To evaluate this, the authors exhaustively enumerate all connected graphs with 5, 6, 7, and 8 vertices, amounting to 12 103 graphs in total. For each graph they compute the five centrality vectors and record whether the standard deviation is zero. The results are summarized in Table 1. Subgraph centrality distinguishes nodes in almost all graphs: only 2 of the 5‑node graphs, 6 of the 6‑node graphs, 7 of the 7‑node graphs, and 10 of the 8‑node graphs have zero standard deviation. By contrast, degree and eigenvector centralities fail to discriminate in 17, 15, and 12 graphs respectively, closeness in 15 graphs, and betweenness in 12 graphs.

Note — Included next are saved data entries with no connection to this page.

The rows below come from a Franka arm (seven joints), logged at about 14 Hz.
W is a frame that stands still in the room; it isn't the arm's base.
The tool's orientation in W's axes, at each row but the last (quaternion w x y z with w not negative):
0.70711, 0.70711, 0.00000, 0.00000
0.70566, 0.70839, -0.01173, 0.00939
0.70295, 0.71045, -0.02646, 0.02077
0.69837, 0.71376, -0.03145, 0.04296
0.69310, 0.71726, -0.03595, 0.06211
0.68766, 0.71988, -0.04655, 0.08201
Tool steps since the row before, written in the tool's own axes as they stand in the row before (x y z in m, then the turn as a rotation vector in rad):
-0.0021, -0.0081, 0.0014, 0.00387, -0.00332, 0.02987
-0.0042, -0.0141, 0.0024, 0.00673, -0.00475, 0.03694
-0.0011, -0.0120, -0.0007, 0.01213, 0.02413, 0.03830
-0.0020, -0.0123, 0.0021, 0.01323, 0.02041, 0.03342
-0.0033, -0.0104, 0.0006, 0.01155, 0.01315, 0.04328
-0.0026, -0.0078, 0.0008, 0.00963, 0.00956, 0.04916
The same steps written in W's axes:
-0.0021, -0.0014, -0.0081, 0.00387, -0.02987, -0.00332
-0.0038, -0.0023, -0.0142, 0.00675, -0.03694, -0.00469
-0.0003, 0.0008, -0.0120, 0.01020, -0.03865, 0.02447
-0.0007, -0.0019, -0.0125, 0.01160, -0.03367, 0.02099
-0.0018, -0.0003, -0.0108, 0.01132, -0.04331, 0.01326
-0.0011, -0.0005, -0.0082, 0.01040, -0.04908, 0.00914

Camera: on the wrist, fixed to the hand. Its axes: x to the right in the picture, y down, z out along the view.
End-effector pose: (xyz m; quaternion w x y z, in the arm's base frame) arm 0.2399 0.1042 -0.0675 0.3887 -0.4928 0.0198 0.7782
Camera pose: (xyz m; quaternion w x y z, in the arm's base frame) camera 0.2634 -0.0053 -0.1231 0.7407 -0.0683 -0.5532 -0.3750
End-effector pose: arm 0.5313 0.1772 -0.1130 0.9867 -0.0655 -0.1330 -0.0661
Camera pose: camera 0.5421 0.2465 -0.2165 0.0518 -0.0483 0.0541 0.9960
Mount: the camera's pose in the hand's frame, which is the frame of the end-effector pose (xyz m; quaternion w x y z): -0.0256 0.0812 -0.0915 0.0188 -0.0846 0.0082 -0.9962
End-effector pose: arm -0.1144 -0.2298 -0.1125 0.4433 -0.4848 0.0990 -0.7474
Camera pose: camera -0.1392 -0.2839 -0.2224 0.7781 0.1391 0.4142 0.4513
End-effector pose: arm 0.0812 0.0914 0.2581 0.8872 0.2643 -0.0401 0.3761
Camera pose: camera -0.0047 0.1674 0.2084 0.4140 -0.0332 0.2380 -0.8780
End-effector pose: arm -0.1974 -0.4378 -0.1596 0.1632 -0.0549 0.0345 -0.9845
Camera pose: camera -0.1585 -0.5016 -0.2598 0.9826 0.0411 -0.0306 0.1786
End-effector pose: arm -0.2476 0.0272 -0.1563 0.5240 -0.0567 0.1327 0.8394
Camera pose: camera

A detailed inspection of the “undistinguishable” cases reveals that they are essentially walk‑regular graphs—graphs in which, for every walk length ℓ, the number of closed walks starting at any vertex is the same. Walk‑regularity includes vertex‑transitive and distance‑regular graphs, but not all walk‑regular graphs are distance‑regular. The six‑node examples (cycle, complete graph, octahedral graph, utility graph, and the 3‑prism) are all walk‑regular; the seven‑node and eight‑node examples are likewise walk‑regular, with the eight‑node set consisting of the ten walk‑regular graphs on eight vertices.

The paper revisits an earlier conjecture (Conjecture 1) that “if subgraph centrality fails to distinguish nodes, then none of the other four centralities will either.” This conjecture was recently disproved by Puck Rombach and Porter, who exhibited walk‑regular but not distance‑regular graphs where subgraph centrality is uniform while closeness or betweenness are not. In response, the authors propose two stronger conjectures. Conjecture 2 states that, after excluding walk‑regular graphs that are not distance‑regular, a zero standard deviation for subgraph centrality implies zero standard deviation for degree, closeness, betweenness, and eigenvector centralities. Conjecture 3 asserts an equivalence: a graph has uniform subgraph centrality if and only if it is walk‑regular. The forward direction is immediate from the definition of subgraph centrality; the reverse direction is non‑trivial and forms the core of the new hypothesis.

The contributions of the work are threefold. First, it provides a systematic empirical comparison of discriminant power, demonstrating that subgraph centrality is the most sensitive measure for detecting structural differences among vertices in small graphs. Second, it identifies walk‑regular graphs as the principal class of structures where any of the five centralities lose discriminative ability, highlighting a structural limitation that practitioners should be aware of when interpreting centrality scores. Third, it refines the theoretical landscape by disproving an earlier conjecture and formulating new conjectures that link walk‑regularity to the behavior of subgraph centrality.

Future research directions suggested include extending the analysis to larger graphs and random graph ensembles, exploring algorithmic applications of subgraph centrality for node ranking and community detection, and deepening the theoretical understanding of walk‑regular graphs in the context of centrality measures.